Wednesday, May 10, 2023

Russian Émigrés Competing Not for Power in Moscow but to Lobby West about Need for Putin’s Rapid Defeat in Ukraine, Gozman Says

Paul Goble

            Staunton, May 7 – Russia does not have an opposition in the usual sense because those who are against the Putin regime do not have any hope of defeating it directly and taking power, Leonid Gozman says. Instead, what is called the Russian opposition and especially its émigré branch has a different task and must be evaluated differently.

            All too many commentators devote too much time to suggesting that the opposition and its émigré contingent are engaged in the same fight that oppositions in normal democratic countries are, the opposition political says.

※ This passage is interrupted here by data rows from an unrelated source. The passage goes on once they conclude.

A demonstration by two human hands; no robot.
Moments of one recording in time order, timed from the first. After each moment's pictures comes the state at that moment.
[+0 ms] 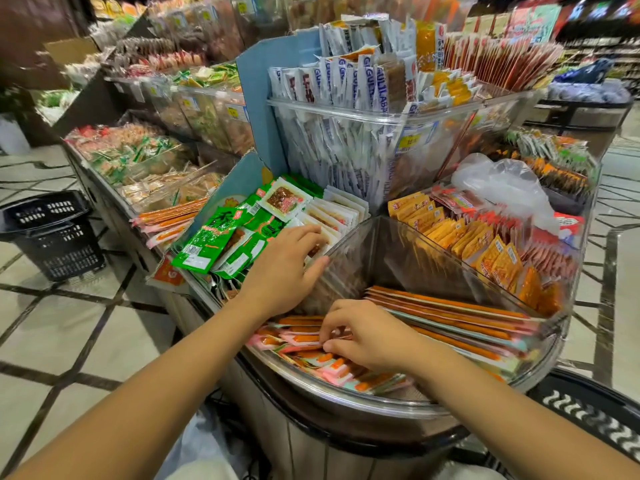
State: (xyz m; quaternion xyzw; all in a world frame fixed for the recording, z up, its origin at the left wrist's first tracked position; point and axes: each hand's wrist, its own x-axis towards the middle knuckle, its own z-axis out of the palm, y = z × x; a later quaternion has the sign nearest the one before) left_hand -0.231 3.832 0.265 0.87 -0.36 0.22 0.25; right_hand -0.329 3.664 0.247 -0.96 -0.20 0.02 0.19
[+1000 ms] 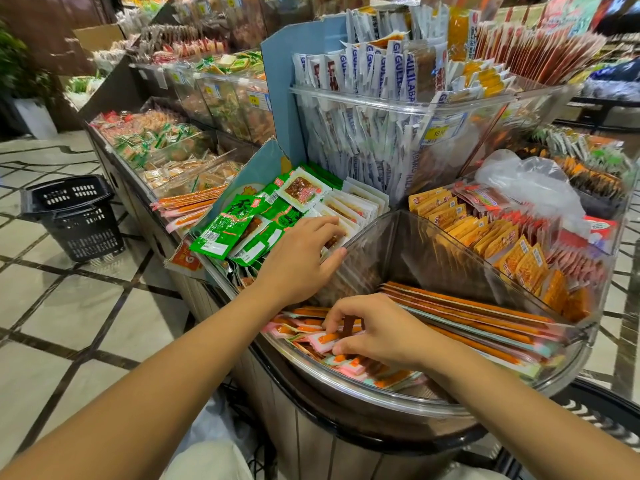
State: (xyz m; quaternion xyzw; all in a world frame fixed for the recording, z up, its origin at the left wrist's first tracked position) left_hand -0.229 3.832 0.263 0.88 -0.35 0.22 0.25; right_hand -0.331 3.667 0.248 -0.94 -0.21 0.04 0.28
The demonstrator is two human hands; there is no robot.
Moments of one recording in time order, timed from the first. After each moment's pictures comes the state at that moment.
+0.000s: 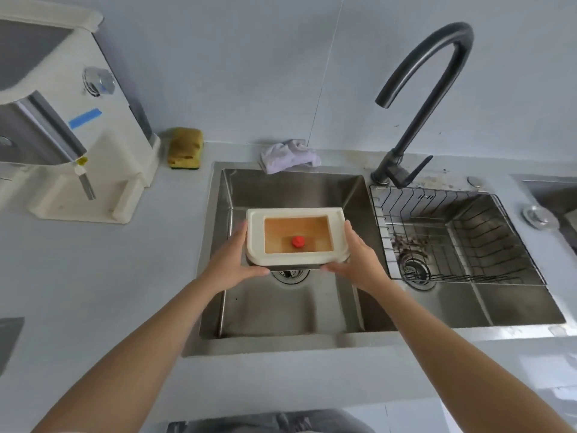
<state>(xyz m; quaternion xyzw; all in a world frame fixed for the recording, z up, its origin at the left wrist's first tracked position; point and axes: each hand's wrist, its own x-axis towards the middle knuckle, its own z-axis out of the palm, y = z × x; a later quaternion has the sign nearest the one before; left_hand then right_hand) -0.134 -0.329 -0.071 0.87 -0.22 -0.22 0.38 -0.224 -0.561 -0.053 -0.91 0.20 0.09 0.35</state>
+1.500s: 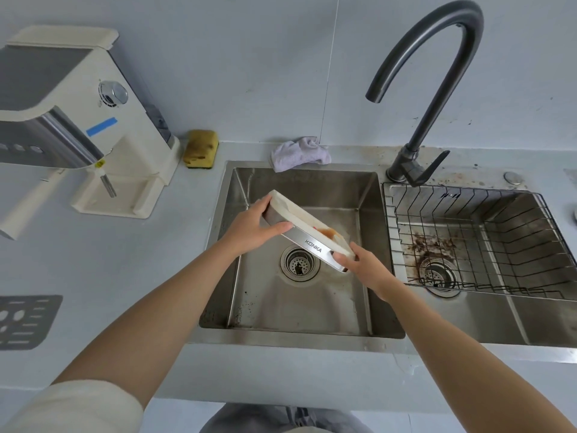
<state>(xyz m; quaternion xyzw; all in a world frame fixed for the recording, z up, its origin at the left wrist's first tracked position) -0.121 -0.388 -0.022 0.89 -0.14 -0.23 0.36 -0.227 -0.600 -0.077 -0.80 0.21 0.20 0.52</state>
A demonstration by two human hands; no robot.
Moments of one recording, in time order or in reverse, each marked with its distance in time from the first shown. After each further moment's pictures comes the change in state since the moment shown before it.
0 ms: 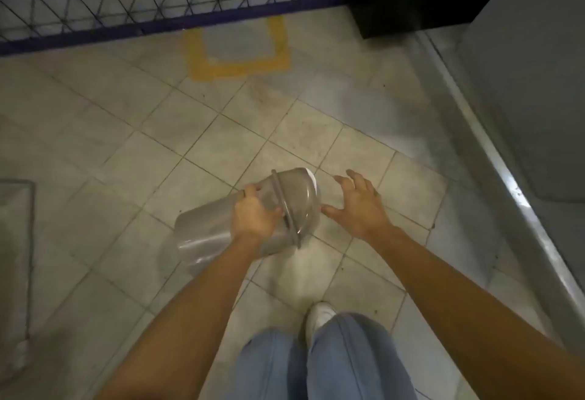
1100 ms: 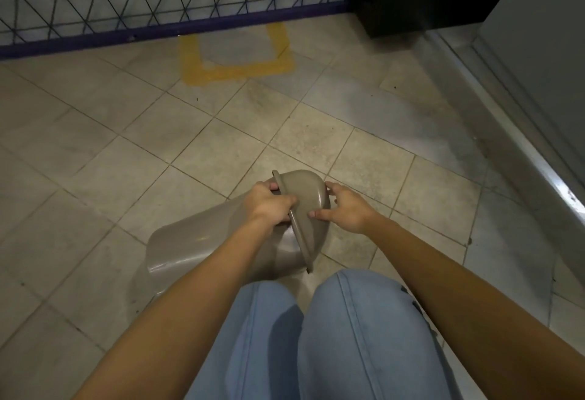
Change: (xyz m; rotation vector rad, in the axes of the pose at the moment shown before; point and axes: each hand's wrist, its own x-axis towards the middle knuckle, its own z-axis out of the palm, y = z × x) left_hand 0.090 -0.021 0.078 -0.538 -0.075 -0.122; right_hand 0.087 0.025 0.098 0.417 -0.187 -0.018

And as a result, they worry about the wrong things and fail to see what matters (novayagazeta.eu/articles/2023/05/07/raskol-kotorogo-ne-bylo).

            The Russians abroad today like their predecessors a century ago do not see themselves as exiles but as people on a mission – and that mission is a common one: to do what they can to overthrow the regime in Moscow and to explain the situation there to Western governments and publics.

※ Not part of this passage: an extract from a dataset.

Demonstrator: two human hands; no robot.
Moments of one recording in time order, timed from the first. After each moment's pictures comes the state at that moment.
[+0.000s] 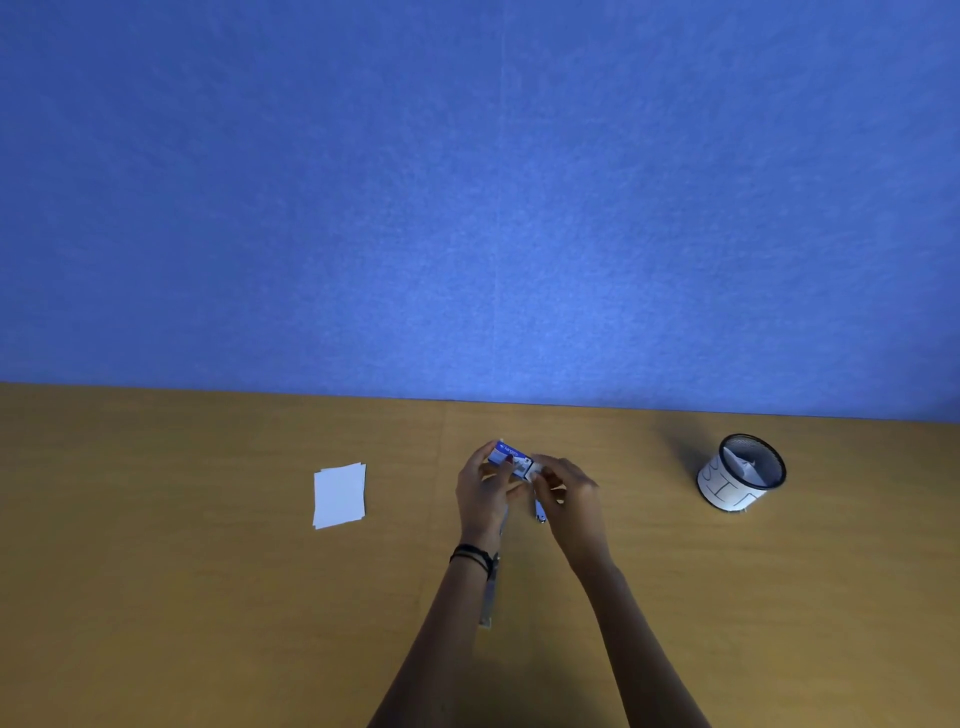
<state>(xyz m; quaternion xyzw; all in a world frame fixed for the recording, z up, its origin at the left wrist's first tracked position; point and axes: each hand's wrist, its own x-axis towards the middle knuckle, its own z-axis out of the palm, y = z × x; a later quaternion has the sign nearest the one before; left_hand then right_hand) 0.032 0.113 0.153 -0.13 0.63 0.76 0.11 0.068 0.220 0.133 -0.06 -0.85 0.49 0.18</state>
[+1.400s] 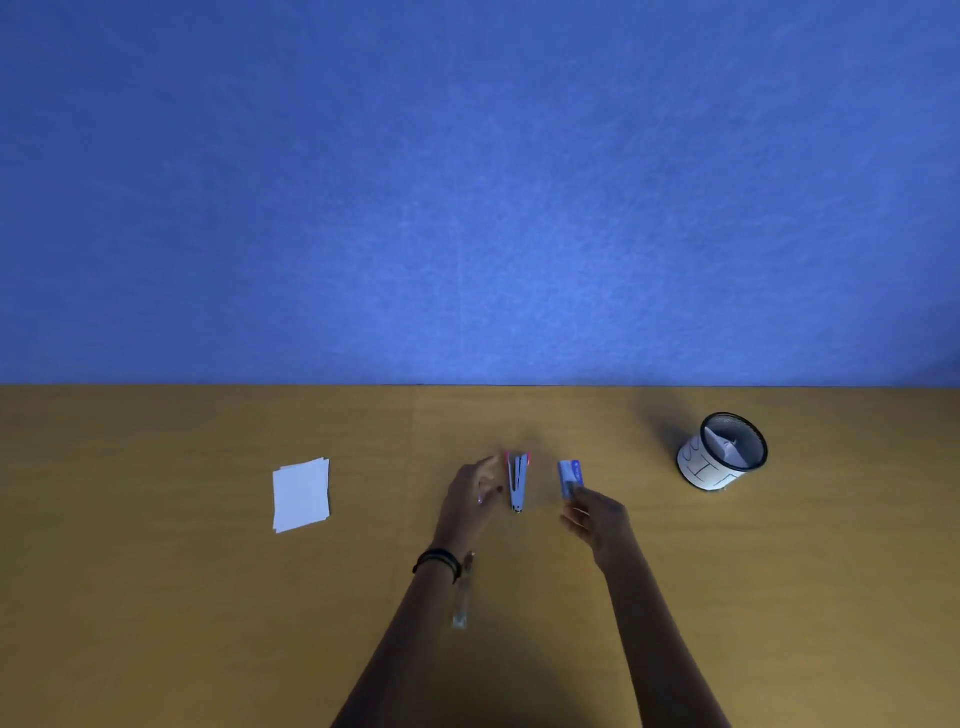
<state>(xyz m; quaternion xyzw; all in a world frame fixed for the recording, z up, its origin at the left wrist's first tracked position) 0.016 0.112 0.097 0.09 0.85 0.48 0.19 0.071 0.288 0.079 -0.46 -0.47 0.75 -0.02</state>
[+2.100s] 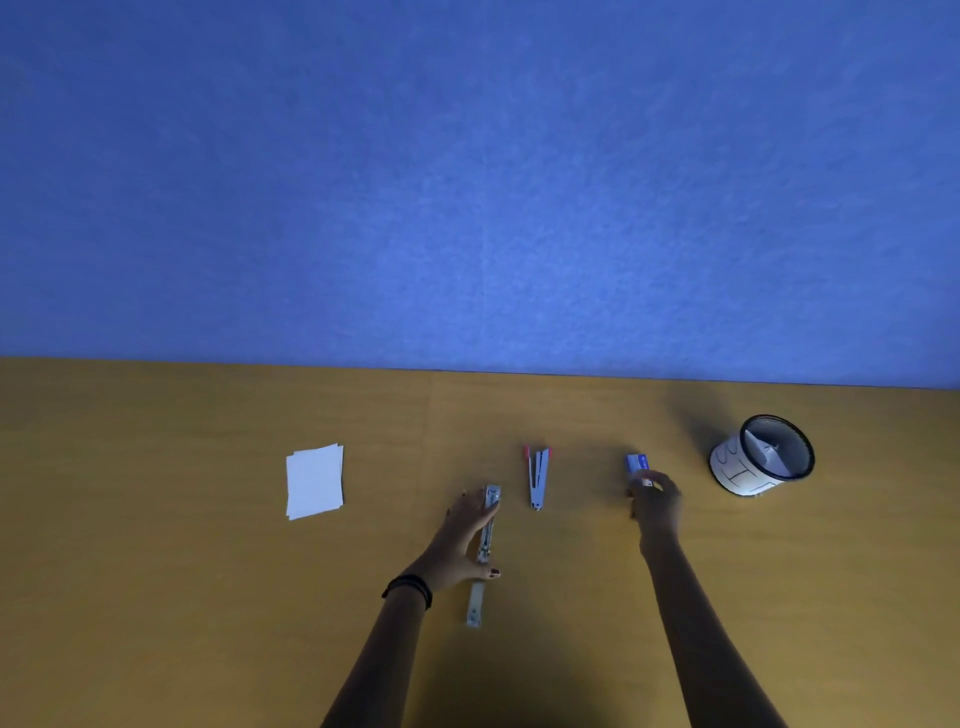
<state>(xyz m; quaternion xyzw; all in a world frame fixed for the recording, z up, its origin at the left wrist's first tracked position) 0.025 0.055 0.028 0.20 0.84 0.33 0.39 0.049 0.333 0.032 -0.48 -0.65 0.58 0.11</state>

            They are not divided on these issues, even if they disagree on smaller ones; and despite what some of them may hope for, they aren’t going to be the leaders of Russia when and if free elections are finally held there, Gozman argues. Instead, new leaders will emerge from those who have remained in Russia.

            But the émigré Russians have important tasks nonetheless. They are called upon to testify to the world that not all Russians are Putinists and to explain to Western governments in particular that Ukraine must win quickly with massive Western help lest the regime in Moscow become even more dangerous to its own people and the world.

            No one can do that job better than the emigres; and that job is properly understood as being about lobbying Western leaders. There will be competition for that limited resource, Gozman says; but there is one important thing to remember: the more unified the emigres can be, the more likely they will be listened to.

            Given what is at stake, concerns about unity in that regard are important; but concerns about political unity in the usual sense are not.